From my understanding on it, they hadn't/haven't changed the value of the cars downward as car prices dropped in the market here and the vrt duty is based on the cars market value here... make sense?!

Again, I've heard that there is a form out there to lodge a claim with the revenue on this... somone else might have more info on it.


----------



## kceire (14 Jul 2009)

you have to lodge an appeal and provide eveidence that the VRT quote was wrong. this may be in the form of carzone ads for your car, similar cars witht the same spec and garage ads for similar cars along with a main dealer estimate for the value of your car.

has to be within a certain timeframe too, when did you pay the VRT?

similar topic here - http://www.askaboutmoney.com/showthread.php?t=26137


----------



## Chuckles (14 Jul 2009)

Hi kceire,

Didn't actually purchase a car yet myslef through nthe process but, was discussing this with a few friends over the weekend when one of them relayed tis information.

Haven't been on here for a while and just thought there might be a few here on AAM that may be interested in the information.

Cheers!


----------



## allthedoyles (14 Jul 2009)

kceire said:


> you have to lodge an appeal and provide eveidence that the VRT quote was wrong. this may be in the form of carzone ads for your car, similar cars witht the same spec and garage ads for similar cars along with a main dealer estimate for the value of your car.


 
We paid VRT last September , and did notice at the time that the actual book value of car according to the Revenue , was around €1,500 less than the selling price of similar car on carzone website .

Where do we go from there ?

( we actually saved € 3,000 by purchasing car in NI .)


----------



## kceire (14 Jul 2009)

allthedoyles said:


> We paid VRT last September , and did notice at the time that the actual book value of car according to the Revenue , was around €1,500 less than the selling price of similar car on carzone website .
> 
> Where do we go from there ?
> 
> ( we actually saved € 3,000 by purchasing car in NI .)


 
so revenue had the book value lower than what carzone was selling them for? do you want to pay back more VRT 

looks like your car was undervalued then, going by your post?
either way, you have to lodge an appeal within 2 months of first registration.




Chuckles said:


> Hi kceire,
> 
> Didn't actually purchase a car yet myslef through nthe process but, was discussing this with a few friends over the weekend when one of them relayed tis information.
> 
> ...


 
have you any links to a particular car you are looking at?
have you checked the ROS website to check the VRT quote and hence the revenue's OMSP yet?
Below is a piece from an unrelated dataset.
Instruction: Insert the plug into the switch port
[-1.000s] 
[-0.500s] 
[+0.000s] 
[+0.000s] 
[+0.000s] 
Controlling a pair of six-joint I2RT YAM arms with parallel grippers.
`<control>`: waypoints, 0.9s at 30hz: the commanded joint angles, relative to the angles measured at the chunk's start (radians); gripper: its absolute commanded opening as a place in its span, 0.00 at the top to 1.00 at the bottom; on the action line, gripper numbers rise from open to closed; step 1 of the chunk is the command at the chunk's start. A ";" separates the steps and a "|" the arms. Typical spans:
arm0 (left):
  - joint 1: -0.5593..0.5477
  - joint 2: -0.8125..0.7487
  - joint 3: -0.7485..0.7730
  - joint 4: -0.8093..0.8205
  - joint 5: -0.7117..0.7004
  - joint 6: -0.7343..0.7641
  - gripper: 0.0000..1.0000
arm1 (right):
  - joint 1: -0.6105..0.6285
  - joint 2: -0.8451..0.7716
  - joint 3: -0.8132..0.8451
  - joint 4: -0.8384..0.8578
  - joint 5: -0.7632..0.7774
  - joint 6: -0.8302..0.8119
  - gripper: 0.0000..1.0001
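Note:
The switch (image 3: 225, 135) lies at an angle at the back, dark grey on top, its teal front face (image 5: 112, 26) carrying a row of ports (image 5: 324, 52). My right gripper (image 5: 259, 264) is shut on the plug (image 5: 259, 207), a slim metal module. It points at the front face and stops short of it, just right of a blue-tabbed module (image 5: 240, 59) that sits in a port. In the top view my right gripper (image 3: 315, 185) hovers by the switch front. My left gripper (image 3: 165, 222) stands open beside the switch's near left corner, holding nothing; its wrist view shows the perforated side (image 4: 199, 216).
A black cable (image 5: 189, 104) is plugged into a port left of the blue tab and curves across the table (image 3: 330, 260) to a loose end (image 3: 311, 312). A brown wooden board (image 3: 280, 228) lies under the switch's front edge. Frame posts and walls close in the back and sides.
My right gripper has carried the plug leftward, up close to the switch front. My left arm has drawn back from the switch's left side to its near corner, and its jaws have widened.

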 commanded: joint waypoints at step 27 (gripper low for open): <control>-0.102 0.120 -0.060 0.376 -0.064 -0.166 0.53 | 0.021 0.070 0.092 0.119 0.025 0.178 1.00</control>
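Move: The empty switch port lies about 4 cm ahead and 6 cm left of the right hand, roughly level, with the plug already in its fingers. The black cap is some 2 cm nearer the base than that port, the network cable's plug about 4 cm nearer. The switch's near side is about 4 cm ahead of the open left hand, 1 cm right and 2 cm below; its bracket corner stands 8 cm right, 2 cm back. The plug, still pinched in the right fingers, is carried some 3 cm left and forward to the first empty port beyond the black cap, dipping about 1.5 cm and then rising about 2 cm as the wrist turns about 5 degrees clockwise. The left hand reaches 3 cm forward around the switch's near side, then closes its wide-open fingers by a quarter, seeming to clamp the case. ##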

is the OMSP alot higher on the website than they are advertised for at present?


----------



## allthedoyles (14 Jul 2009)

kceire said:


> so revenue had the book value lower than what carzone was selling them for?
> looks like your car was undervalued then,


 
Yes, either our car was undervalued by the Revenue office or main dealers on Carzone were advertising a similar car for an exagerrated amount .

What do you think ?

Either way , at this stage , it would be difficult to come up with concrete evidence of vrt overcharge ...................best to just accept we received a real bargain by shopping north of the border.


----------



## kceire (14 Jul 2009)

allthedoyles said:


> Yes, either our car was undervalued by the Revenue office or main dealers on Carzone were advertising a similar car for an exagerrated amount .
> 
> *What do you think ?*
> 
> Either way , at this stage , it would be difficult to come up with concrete evidence of vrt overcharge ...................best to just accept we received a real bargain by shopping north of the border.


 its too late to appeal as its gone past the 2 month limit, but you were *NOT* over charged for your VRT as the revenue had the OMSP lower than the actual resale value of your car. would you have preferred that revenue had the OMSP higher and you had to pay more VRT?


----------